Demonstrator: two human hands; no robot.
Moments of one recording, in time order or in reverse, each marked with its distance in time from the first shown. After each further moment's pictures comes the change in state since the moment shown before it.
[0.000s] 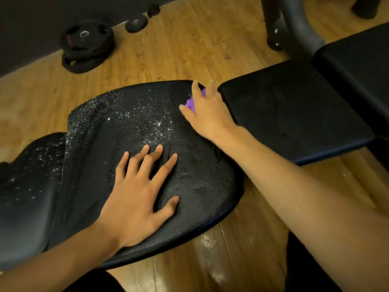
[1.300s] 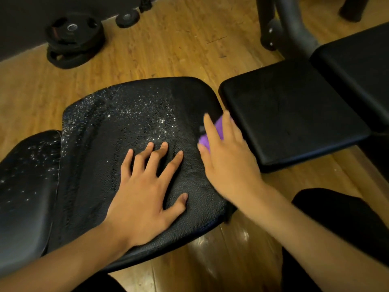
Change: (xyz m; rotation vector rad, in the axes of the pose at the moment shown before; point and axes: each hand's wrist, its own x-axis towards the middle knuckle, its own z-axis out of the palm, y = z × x) left_hand -0.001 0.000 0.000 -0.006 -0.020 -0.006; right_hand -0.117 -0.006 0.009 -0.061 0.035 0.030
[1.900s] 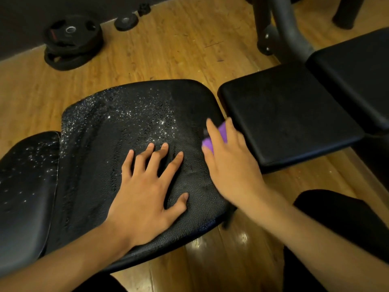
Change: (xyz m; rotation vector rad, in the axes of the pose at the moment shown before) left_hand 0.001 0.000 0.002 0.004 0.012 0.000; right_hand -0.007 -0.001 -0.004 0.011 -0.034 0.033
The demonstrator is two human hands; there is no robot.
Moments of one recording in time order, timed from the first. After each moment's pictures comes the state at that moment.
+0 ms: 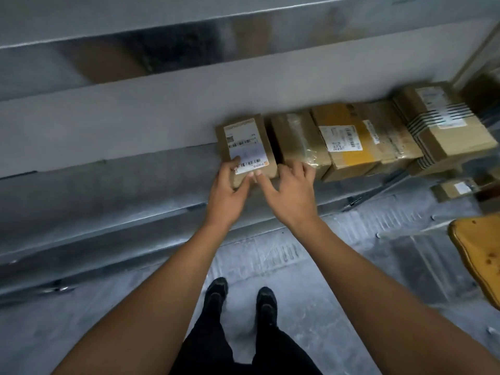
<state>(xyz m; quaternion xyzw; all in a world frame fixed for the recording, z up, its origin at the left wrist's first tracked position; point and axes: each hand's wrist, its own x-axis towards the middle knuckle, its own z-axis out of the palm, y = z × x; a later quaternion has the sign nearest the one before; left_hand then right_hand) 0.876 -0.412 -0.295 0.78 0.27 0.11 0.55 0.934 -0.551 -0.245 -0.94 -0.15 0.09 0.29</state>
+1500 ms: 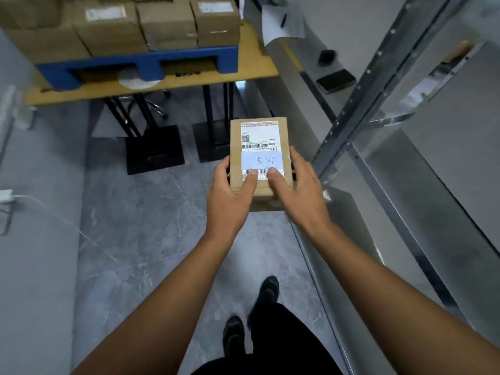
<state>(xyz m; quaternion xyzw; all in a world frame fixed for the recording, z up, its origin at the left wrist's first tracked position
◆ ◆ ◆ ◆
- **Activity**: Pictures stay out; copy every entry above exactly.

- **Output for this task**:
Demonstrator: two human hands; no robot.
Moments of one recording, in time order or in reverse, each marked with its distance in time from the first shown. After each further moment's pictures comes the change in state since the moment shown before it.
[0.000s] 
[1.300s] 
Change: (xyz m; rotation vector rad, in the axes of the pose at the moment shown before; point and axes: each hand's wrist, its own x-axis towards the middle knuckle, its own z-axis out of the palm, y = z × x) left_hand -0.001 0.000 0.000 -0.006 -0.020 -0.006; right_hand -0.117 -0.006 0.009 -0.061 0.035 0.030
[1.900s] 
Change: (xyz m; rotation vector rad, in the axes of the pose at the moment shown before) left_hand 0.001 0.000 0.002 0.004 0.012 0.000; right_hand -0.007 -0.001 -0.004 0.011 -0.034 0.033
The demonstrator is two human hands; there is no robot.
Moments of one recording in time order, timed from the first. After each moment's pictures comes the state at that moment.
+0 ms: 
<state>(xyz m; quaternion xyzw; all in a world frame fixed for the recording, z up, its origin at the left wrist's first tracked position; point and axes: each hand's wrist, its own x-axis towards the middle knuckle, its own z-axis out of the palm, y = z × x; a later quaternion has the sign nearest the one before; left_hand then right_hand) 0.876 -0.412 -0.295 0.78 0.27 0.11 0.55 0.934 -0.551 -0.245 -0.94 -0.15 0.09 0.29</state>
+1500 ms: 
<state>(xyz m; quaternion xyzw; all in a world frame fixed for the recording, z up, its origin at the left wrist's first tracked position

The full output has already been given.